Helium-4 is very stable; if you can reach this element, it’s extraordinarily difficult to blast apart. (It’s much more stable than deuterium.) By the time the Universe is 3 minutes and 45 seconds old, practically all of the neutrons have been used to form helium-4. In fact, if you were now to measure the various elements by mass, what you’d find is that the atomic nuclei are about:

• 75.2% hydrogen (protons),
• 24.8% helium-4 (2 protons and 2 neutrons),
• 0.01% deuterium (1 proton and 1 neutron),
• 0.003% tritium and helium-3 combined (tritium is unstable and will decay to helium-3, with 2 protons and 1 neutron, on timescales of decades), and
• 0.00000006% lithium-7 and beryllium-7 combined (where beryllium-7 is unstable and will decay into lithium-7 on timescales of several months).

This plot shows the abundance of the light elements over time, as the Universe expands and cools during the various phases of Big Bang Nucleosynthesis. The ratios of hydrogen, deuterium, helium-3, helium-4, and lithium-7 all arise from these processes.

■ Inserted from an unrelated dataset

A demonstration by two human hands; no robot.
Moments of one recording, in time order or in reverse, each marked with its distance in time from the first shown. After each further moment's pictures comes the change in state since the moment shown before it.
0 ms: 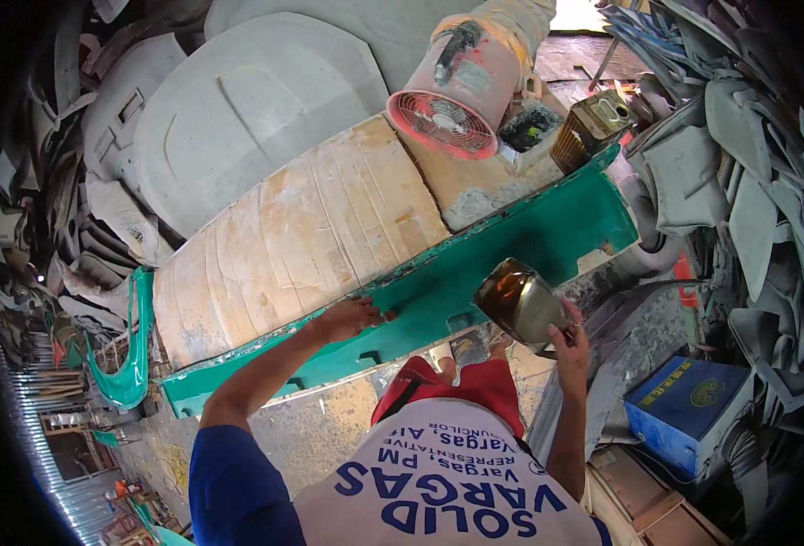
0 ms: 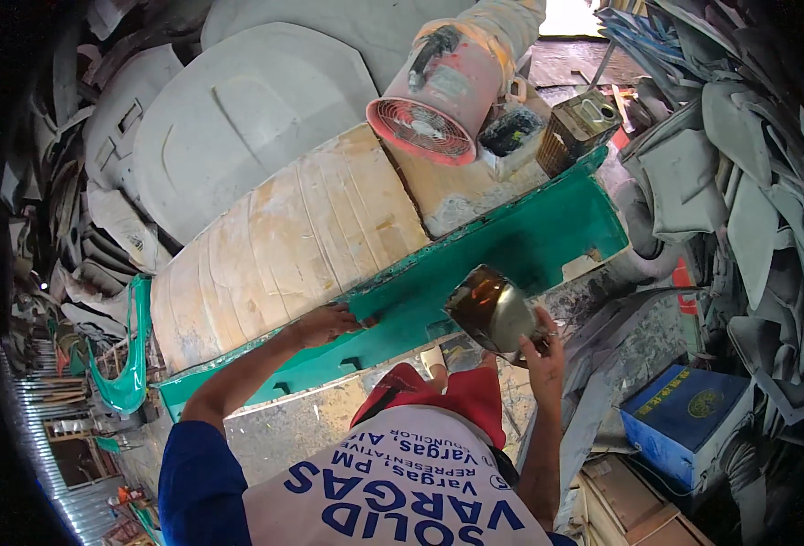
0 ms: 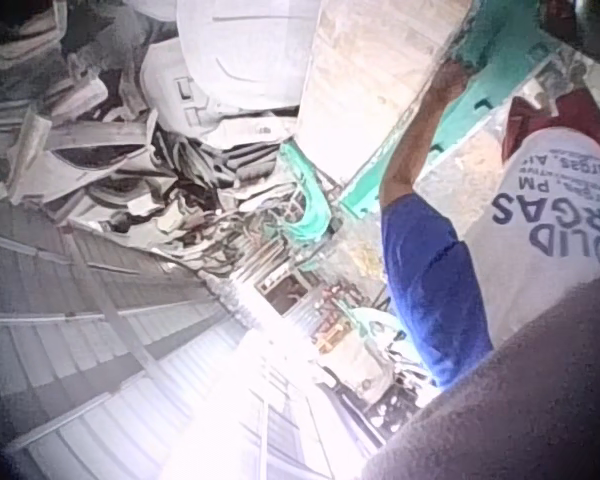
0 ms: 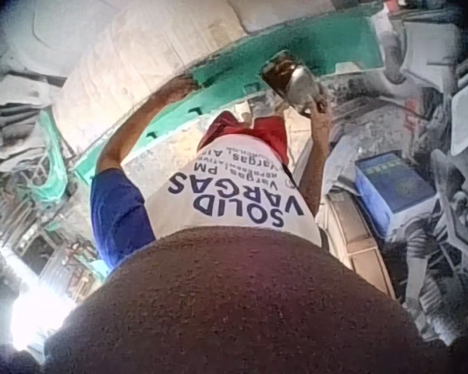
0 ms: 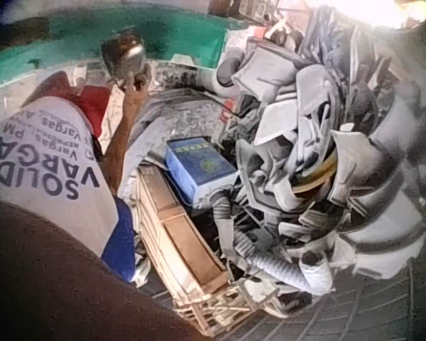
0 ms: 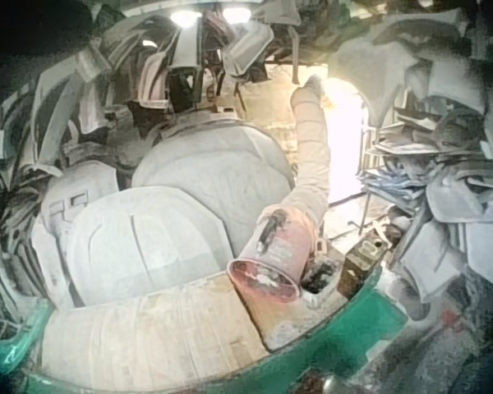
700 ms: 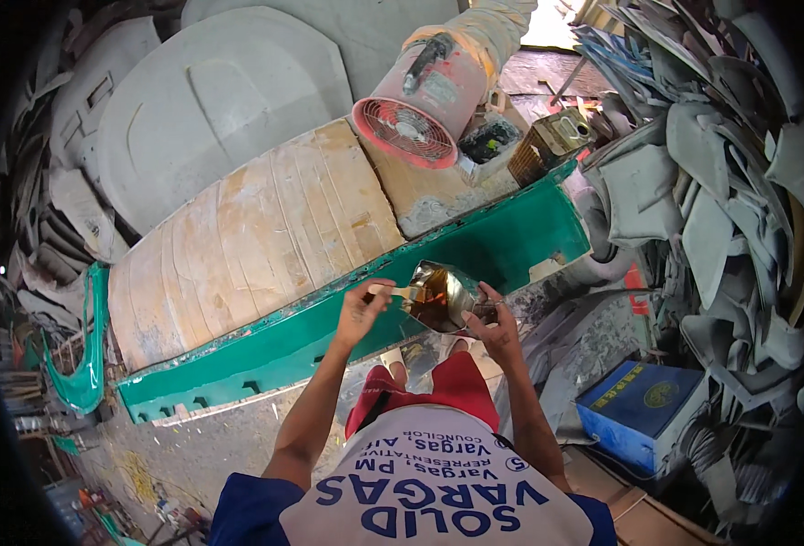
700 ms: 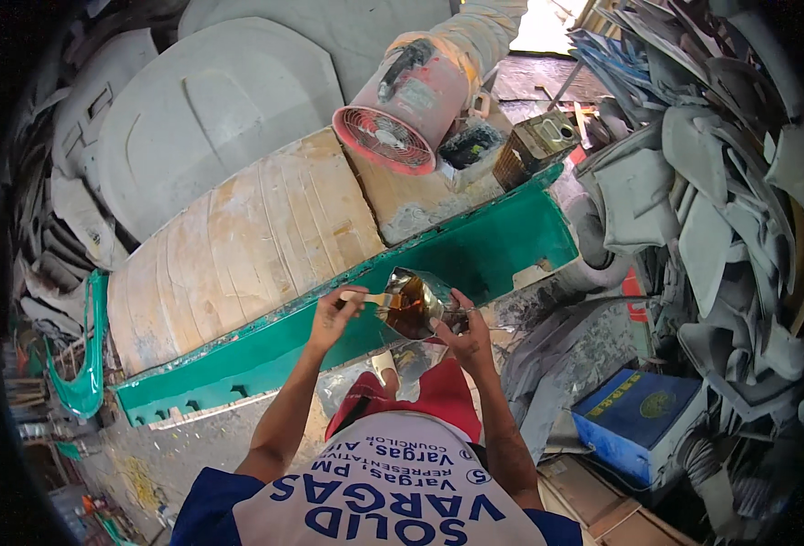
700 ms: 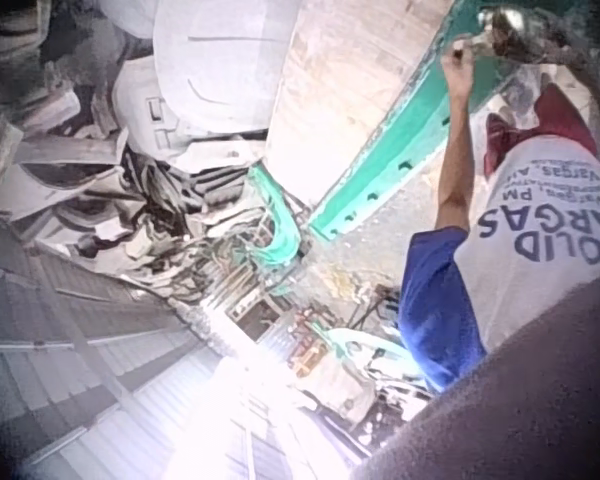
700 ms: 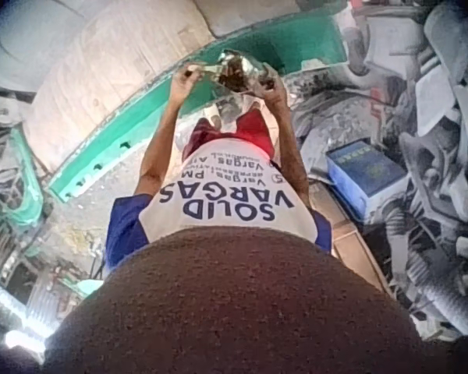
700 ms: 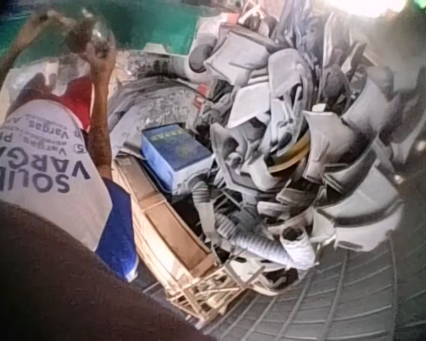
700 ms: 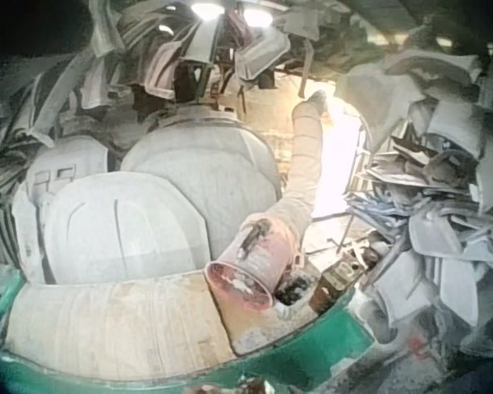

But that, unfortunately, is the end of the line for nuclear fusion occurring during the hot Big Bang. The big problem is that by this time, the Universe has expanded and cooled enough that its density is tiny: only one-billionth the density found in the Sun’s core. Nuclear fusion cannot occur any longer, as there are no ways to stable fuse either:

• a proton with helium-4 into lithium-5,
• or two helium-4 nuclei into beryllium-8.

These elements, Li-5 and Be-8, do exist, but both are highly unstable, and decay away after a tiny fraction of a second: less than a femtosecond, which isn’t enough time for another particle to get in and build up to even heavier, more stable elements. As a result, that’s all we get that’s forged in the furnace of the hot Big Bang: hydrogen and its stable isotopes, helium and its stable isotopes, and a teeny, tiny bit of lithium.

The predicted abundances of helium-4, deuterium, helium-3 and lithium-7 as predicted by Big Bang Nucleosynthesis, with observations shown in the red circles. The Universe is 75-76% hydrogen, 24-25% helium, a little bit of deuterium and helium-3, and a trace amount of lithium. The first stars in the Universe will be made of this combination of elements; nothing more.

The Universe does form elements immediately after the Big Bang, but almost all of what it forms is either hydrogen or helium. There’s a tiny, tiny amount of lithium left over from the Big Bang, but it’s only around 1-part-in-a-billion by mass. Once the Universe cools down enough that electrons can bind to these nuclei, we’ll have our first elements: the ingredients that the very first generations of stars will be made out of.

But they won’t be made out of the elements we think of as essential to existence, including carbon, nitrogen, oxygen, silicon, phosphorus and more. Instead, it’s just hydrogen and helium, to the 99.9999999% level. It took less than four minutes to go from the start of the hot Big Bang to the first stable atomic nuclei, all amidst a bath of hot, dense, expanding-and-cooling radiation. The cosmic story that would lead to us has, in truth, finally begun.